◆ Work required ◆
Every record needs to come back as written, except for the pictures.

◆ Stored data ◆
%%

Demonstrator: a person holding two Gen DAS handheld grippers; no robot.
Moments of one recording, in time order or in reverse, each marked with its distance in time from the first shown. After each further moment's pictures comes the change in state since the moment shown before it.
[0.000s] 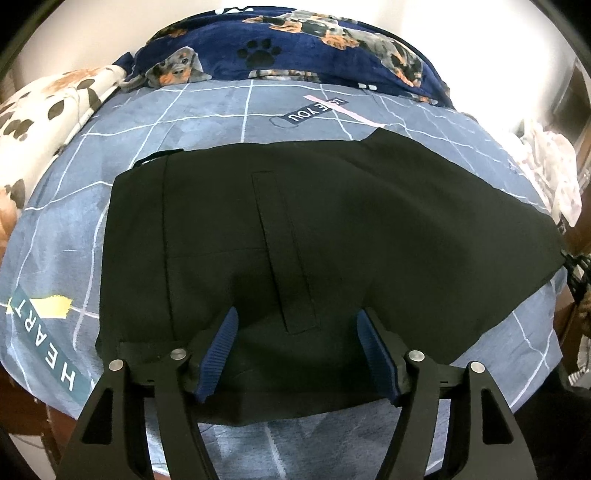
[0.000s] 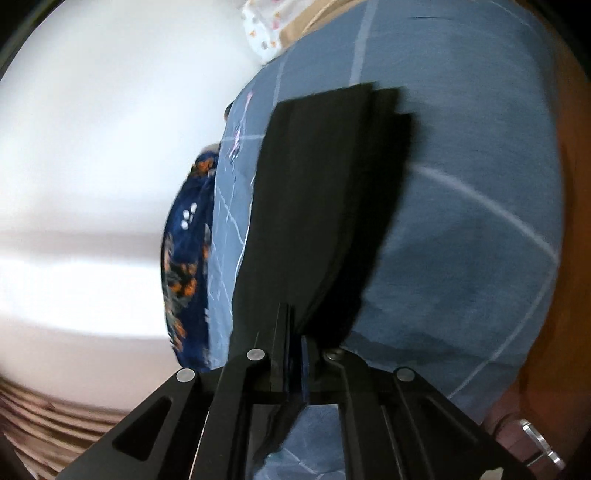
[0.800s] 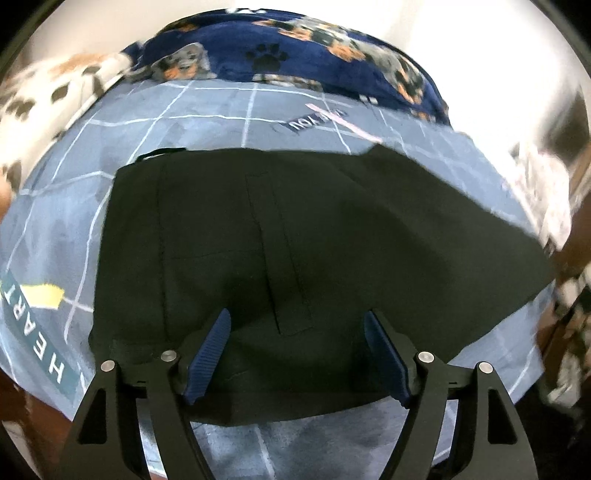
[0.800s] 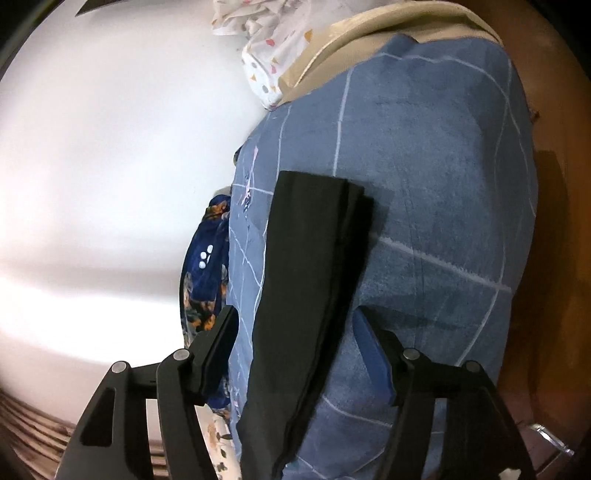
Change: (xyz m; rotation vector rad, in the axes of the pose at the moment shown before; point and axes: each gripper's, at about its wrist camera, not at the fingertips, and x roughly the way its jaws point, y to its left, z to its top) left arm -0.008 0.010 0.003 -0.101 -0.027 -0.068; right arm -0.039 -0.003 0.005 0.050 -0.131 0.051
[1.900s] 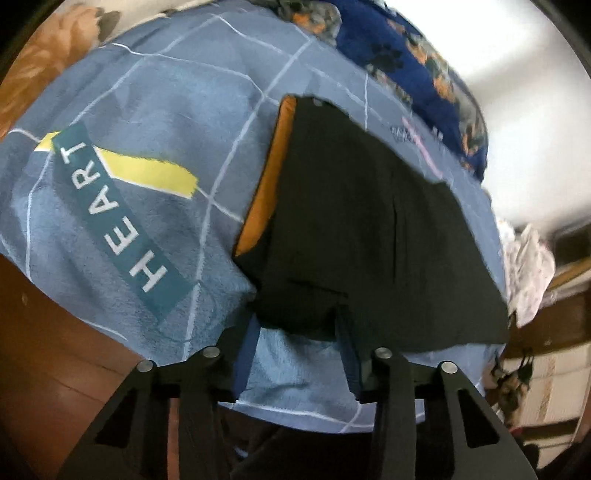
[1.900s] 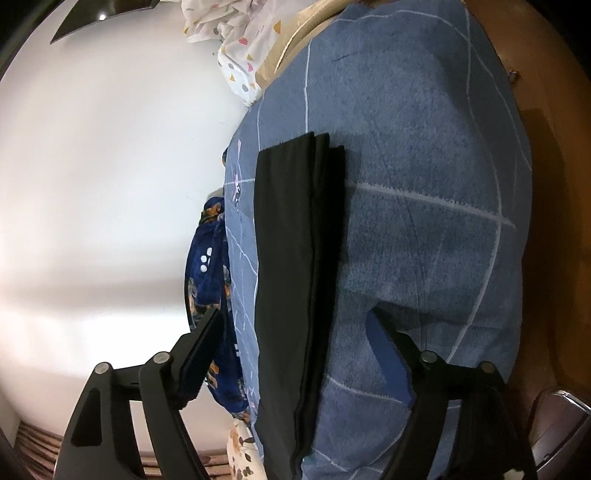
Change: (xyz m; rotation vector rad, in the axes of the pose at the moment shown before) left arm -0.038 0.110 -0.024 -0.395 0.119 -0.116; right arm 0.008 -0.010 -0.015 0.115 -0.008 0.016
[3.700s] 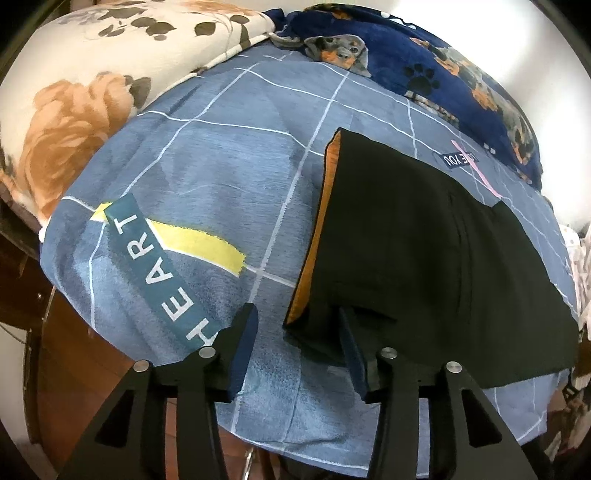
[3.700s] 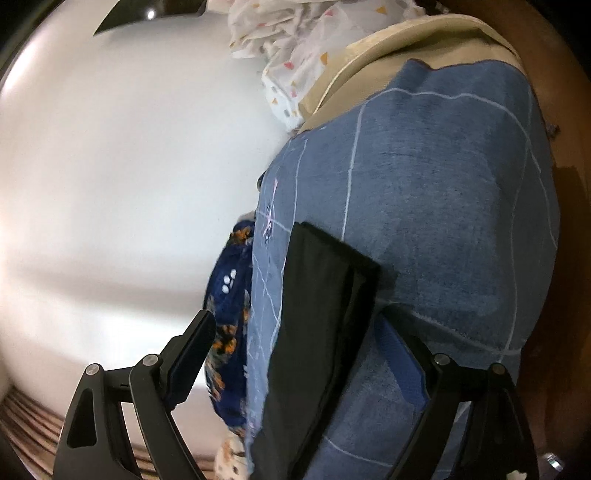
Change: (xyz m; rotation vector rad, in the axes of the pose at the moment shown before) left arm 0.005 -0.016 0.012 0.072 -0.153 0.333; right arm -0.011 0.005 0.041 -0.168 -0.068 0.100
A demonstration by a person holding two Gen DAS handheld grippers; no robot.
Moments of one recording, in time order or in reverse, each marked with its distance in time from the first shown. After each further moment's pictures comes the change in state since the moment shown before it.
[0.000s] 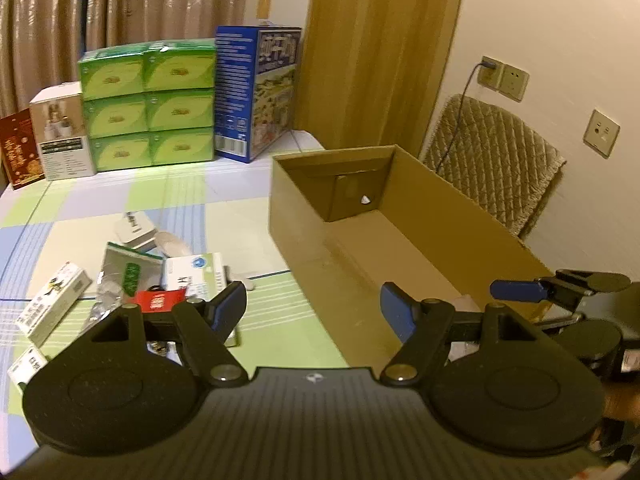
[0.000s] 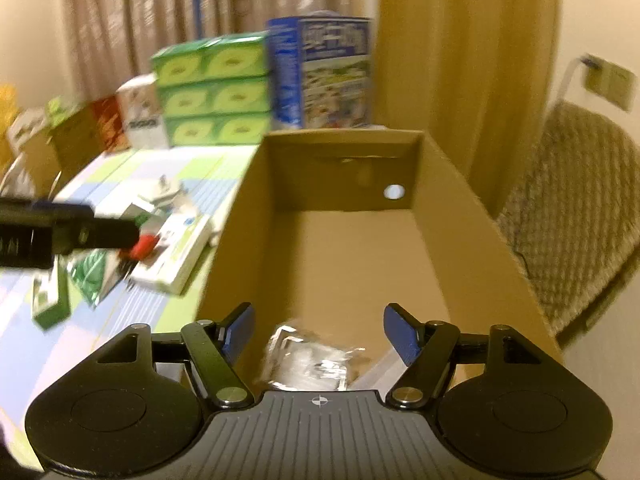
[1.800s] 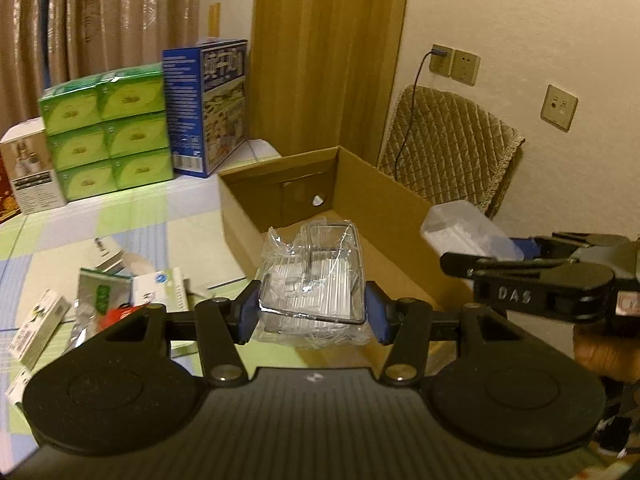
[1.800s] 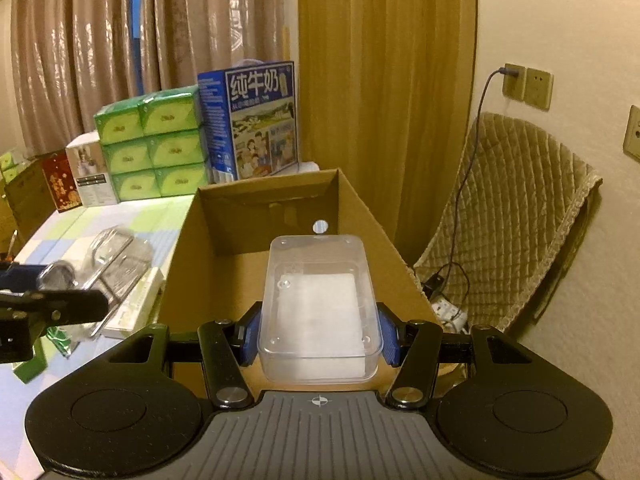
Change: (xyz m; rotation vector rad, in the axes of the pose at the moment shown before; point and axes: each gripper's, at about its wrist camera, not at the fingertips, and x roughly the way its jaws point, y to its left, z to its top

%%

◆ Output of the task ◆
Demonstrator: a person holding two Gen DAS handheld grippers; no robot.
Moments of one recording, in time order or in reverse, each marked with its distance in time from the first shown. After each further moment's pictures comes the change in state since the moment shown before it.
[0.000s] 
[0.000s] 
[0.800s] 
[0.800s] 
Change: (xyz m; rotation vector rad, in the axes of the pose at the moment shown before; point and axes: each gripper's, at about its wrist camera, not at the fingertips, and x roughly the way its jaws point, y to its left, z to its top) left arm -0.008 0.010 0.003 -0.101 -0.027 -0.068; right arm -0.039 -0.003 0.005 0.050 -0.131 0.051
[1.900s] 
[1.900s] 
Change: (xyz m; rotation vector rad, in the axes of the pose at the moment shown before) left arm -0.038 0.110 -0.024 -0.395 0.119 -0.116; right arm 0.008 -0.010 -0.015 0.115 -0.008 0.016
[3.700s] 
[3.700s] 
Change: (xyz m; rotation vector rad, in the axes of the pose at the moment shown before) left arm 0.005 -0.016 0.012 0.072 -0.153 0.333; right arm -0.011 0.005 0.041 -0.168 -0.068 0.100
A demonstration by a person holding two Gen DAS handheld grippers; no robot.
Moments of one recording, in time order or in reverse, each marked with its distance in time from the first shown. After each further moment's pictures comes the change in state since the moment shown before it.
[0.000s] 
[0.000s] 
[1.800s] 
[1.800s] 
Change: (xyz m; rotation vector rad, in the axes of the pose at the moment shown before; point and axes: each gripper's, at about its wrist camera, not at the fingertips, and x roughly the way its jaws point, y to its left, z to its top

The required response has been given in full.